BlueScope is touting a strong result in Australia despite a 27 per cent decline in net profit for the first half of the 2024 financial year, as it signals continued expansion plans.
The Australian steelmaker has announced a half-yearly profit of $439 million.
Managing director and chief executive Mark Vassella said North America and New Zealand delivered "softer" results while Asia returned a "solid" result up 17 per cent on the previous six months.
Shareholders will receive a fully franked interim dividend of 25 cents per share and an extension to the share buy-back program.
"From our perspective when you think about the housing shortages in Australia, the migration numbers and the population growth we are seeing we have got a really positive outlook for residential housing in Australia," Mr Vassella said.
"Any softness in that space from our point of view we think is temporary."
He said the company's "robust balance sheet" underlined their future investment strategy with major new projects underway in New South Wales, despite an ongoing tightness in the labour market.
"We're investing more than $2 billion in NSW in major projects, across the blast furnace reline in the Illawarra which is a really significant project for us and a whole bunch of talented people needed to run a project like that," Mr Vassella said.

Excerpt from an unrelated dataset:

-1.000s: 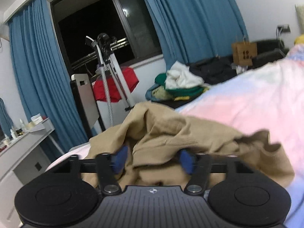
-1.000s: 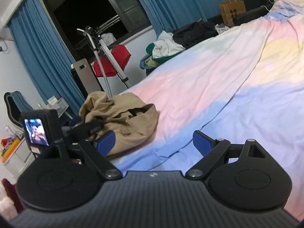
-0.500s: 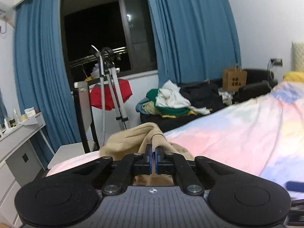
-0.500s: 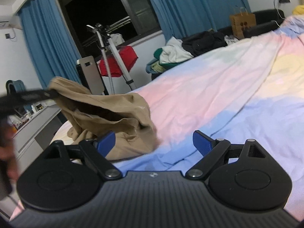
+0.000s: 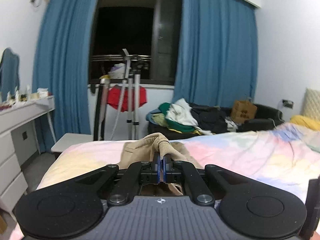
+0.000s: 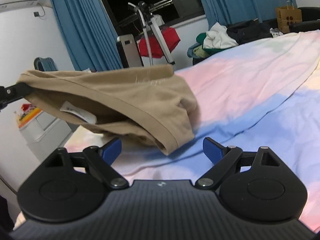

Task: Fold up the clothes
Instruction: 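Grasp the T-shirt with the right gripper while the left gripper holds it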

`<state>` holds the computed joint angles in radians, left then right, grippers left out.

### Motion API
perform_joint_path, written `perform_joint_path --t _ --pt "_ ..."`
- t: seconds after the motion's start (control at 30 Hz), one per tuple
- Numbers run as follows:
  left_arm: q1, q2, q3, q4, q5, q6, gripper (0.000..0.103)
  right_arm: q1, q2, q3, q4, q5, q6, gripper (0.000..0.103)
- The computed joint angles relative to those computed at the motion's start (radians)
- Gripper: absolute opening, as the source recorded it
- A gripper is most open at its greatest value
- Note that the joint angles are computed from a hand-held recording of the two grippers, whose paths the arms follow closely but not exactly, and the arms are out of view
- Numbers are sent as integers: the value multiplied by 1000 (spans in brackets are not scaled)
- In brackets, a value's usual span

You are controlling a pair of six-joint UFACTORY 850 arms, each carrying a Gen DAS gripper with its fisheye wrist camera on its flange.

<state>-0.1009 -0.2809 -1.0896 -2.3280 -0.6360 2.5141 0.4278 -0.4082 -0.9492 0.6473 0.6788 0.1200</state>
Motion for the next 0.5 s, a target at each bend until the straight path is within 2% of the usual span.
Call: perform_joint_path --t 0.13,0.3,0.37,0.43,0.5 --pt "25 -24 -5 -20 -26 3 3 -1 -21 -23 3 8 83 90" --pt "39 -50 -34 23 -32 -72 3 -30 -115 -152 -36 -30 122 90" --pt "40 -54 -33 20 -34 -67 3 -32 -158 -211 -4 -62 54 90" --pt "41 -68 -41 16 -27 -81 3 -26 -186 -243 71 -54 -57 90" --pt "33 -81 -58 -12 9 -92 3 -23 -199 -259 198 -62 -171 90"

"We're almost through the construction of the pipe and tube mill in the Illawarra, we are building a new metal coating line in western Sydney so markets are tight from a project perspective but we get the people that we need."
Carbon reduction plans
BlueScope has defended $136 million grant it received under a federal government renewable transition fund due to the money going to maintaining the existing blast furnace or high carbon emissions technology.
Federal Climate Change and Energy Minister Chris Bowen recently said grant was to "give BlueScope the time to continue their investments in decarbonisation".
"Green steel isn't yet commercial anywhere in the world," Mr Bowen said.
Mr Vassella said the money would make the new relined blast furnace more efficient.
"There's a whole range of technologies that we are installing in the blast furnace to make it as efficient as it can be," he said.
"So there's recovery units at the top of the blast furnace, there's heat retention facilities that we've got in the blast furnace that are all about reducing the amount of energy we use in that process and making it as carbon efficient as we can."
BlueScope is also seeking to make progress on its "decarbonisation journey" reaching an agreement with BHP and Rio Tinto to investigate Electric Smelter Furnace technology using Pilbara ores, but is yet to confirm where and when the technology would be deployed.
Mr Vassella said Port Kembla would make sense as the location, but equally "other states like South Australia and Western Australia who are talking to us are very keen for that facility to be built in those regions as well".
The scenario of green steel would need to be powered by green electricity possibly from offshore wind turbines, but the company's commitment to this scenario remains cautious.
"I don't care where [the green electricity] comes from as long as it is renewable, affordable and dispatchable," Mr Vassella said.
"We have a vested interest in wind farms because our plate goes into those wind farms so we like that technology, we like the fact that it's renewable, but that's not really our choice," he said.
Future property management
BlueScope has revealed how it plans to diversify the use of 1,200 hectares of land it owns around Wollongong in New South Wales, Western Port in Victoria and Glenbrook in New Zealand.
The company has already completed a master plan for land at Port Kembla and signed a Memorandum of Understanding with TAFE NSW to house a "Super TAFE".
BlueScope's chief financial officer David Fallu said the company was working through ways to increase the value of adjacent landholdings.
"Any progressive rehabilitation requirements, rezoning or planning that we need to do, that's the work we'll be doing in parallel but quite clearly it's a substantial asset that's of value and should only increase from here," Mr Fallu said.
Mr Vassella said the plan was about the future.
"This is not just necessarily about flogging off pieces of land, this is about what is the highest and best use for us in terms of our ongoing business operations," Mr Vassella said.